Conan who?
By (0) CommentsI’ve been keeping my head down in recent discussions about the current late night television kerfuffle, as my defense of Jay Leno has proved very unpopular among my peers. Needless to say, I was pleased to see a column in this Sunday’s New York Times expressing what I’d been trying to say all along. Of course, David Carr probably succeeded where I failed because he didn’t start with a thoughtful interjection of, “Now come on, is Jay Leno really so bad?” But first, some back story.

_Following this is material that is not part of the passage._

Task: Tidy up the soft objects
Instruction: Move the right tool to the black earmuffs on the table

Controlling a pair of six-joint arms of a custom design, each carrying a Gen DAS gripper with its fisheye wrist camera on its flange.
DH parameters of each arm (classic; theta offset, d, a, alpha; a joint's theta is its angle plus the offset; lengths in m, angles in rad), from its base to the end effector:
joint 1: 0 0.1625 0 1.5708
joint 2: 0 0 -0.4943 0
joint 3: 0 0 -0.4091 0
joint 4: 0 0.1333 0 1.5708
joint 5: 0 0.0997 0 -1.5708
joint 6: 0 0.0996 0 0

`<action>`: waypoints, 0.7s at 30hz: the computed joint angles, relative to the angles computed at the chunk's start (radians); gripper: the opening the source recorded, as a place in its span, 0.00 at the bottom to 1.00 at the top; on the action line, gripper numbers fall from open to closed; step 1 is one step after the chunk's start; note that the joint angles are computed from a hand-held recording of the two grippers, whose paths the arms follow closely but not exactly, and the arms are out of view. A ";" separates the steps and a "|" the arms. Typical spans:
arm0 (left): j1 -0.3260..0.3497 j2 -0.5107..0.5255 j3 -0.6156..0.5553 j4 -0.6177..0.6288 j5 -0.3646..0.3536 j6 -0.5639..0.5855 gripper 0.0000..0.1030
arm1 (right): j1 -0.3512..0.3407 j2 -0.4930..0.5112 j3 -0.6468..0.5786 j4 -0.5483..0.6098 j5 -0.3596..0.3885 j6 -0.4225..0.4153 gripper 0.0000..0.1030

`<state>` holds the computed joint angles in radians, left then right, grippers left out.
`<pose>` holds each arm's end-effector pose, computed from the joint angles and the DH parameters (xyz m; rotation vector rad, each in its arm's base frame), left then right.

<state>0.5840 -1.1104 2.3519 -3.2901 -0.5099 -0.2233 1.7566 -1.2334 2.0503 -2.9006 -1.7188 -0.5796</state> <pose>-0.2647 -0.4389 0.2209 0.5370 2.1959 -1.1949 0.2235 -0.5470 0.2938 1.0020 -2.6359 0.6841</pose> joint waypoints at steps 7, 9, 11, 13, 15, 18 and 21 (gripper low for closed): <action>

My mother is one of those people who has a sort of knee-jerk reaction to David Letterman (she called me in the wake of the latest scandal for a “see, I told you so!” conversation), so in my house, Leno was the late night comedian we watched. Although my bedtime was 10 p.m., I almost always convinced my mom to let me stay up for the news, which almost always extended into the first five minutes of Leno’s monologue. I rarely got to watch the whole show – I was usually shuffled upstairs during the first commercial break – and I didn’t always understand the jokes. But I liked Leno’s delivery, and I liked the way my mom laughed when she was watching “The Tonight Show.” She must have watched almost every night, between tucking us in and saying good night to my dad, waiting for the late night host’s take on the events she’d caught on the world news earlier that night. My mother was one of those people who was well-informed before it was easy to be well-informed, before the internet, before “The Daily Show” and “The Colbert Report,” back when network comedians provided commentary for middle America on the news of the day.
My mom never liked Conan O’Brien. The few times I was allowed to stay up with her to the very end, she’d always change the channel before “Late Night” came on. If a commercial so much as mentioned Triumph the Insult Comic Dog, she would appear scandalized, complaining loudly that she didn’t understand how people thought Conan was funny. The week Leno announced Conan would be taking up his mantle in 2009 (mind you, this was five years before it actually happened), my mother roamed the house like some kind of mourner that only came out after the evening news. I think she even threatened to switch to Letterman that week, but surely he said something that offended her straightaway, sending her back to Leno’s waiting arms.
Of course, my mother’s loyal viewership of “The Tonight Show” was about to go into sharp decline. Somewhere circa my junior year of high school, we acquired our first DVR (video-on-demand was still new at the time, and everyone called it a TiVo even though it was some off-brand machine we’d gotten through our cable company). Suddenly, Leno had to compete not with Letterman, but with missed episodes of “Grey’s Anatomy” and “Desperate Housewives.” It was almost too much for my mom. Deb – devoted Deb – found herself being pulled in many directions as once. I think the arrival of a high capacity DVR a few years later (one that could store 40 or 50 shows instead of just four or five) sealed the deal. Of course, the fact that my mother now records and attempts to watch every show on television is a story for another day. Her viewership of “The Tonight Show” dropped off long before Conan took the reins.
In his aforementioned column, David Carr (if you’re scratching your head and wondering where you’ve heard that name before, he’s the one that writes The Carpetbagger every winter during awards season) chalks the whole mess up to people like Deb leaving the late night shows in droves as their attention is pulled into all different directions, to things like “Netflix, laptops and a remote that can pull up favored prime-time programs on the DVR.” Why did my mom watch “The Tonight Show” for so many years? Your guess is as good as mine, but I suppose it has a lot to do with the fact that there wasn’t much else competing for her attention at 10:35 p.m. My generation will shell out for internet but not a cable subscription because we know we can get the same content online – and you can bet we’ll point our browser towards something more substantial than any late night montage.
That said, I’m still not sure I can say the whole thing wasn’t a cleverly planned made-for-television fight meant to remind people that the late night shows still exist.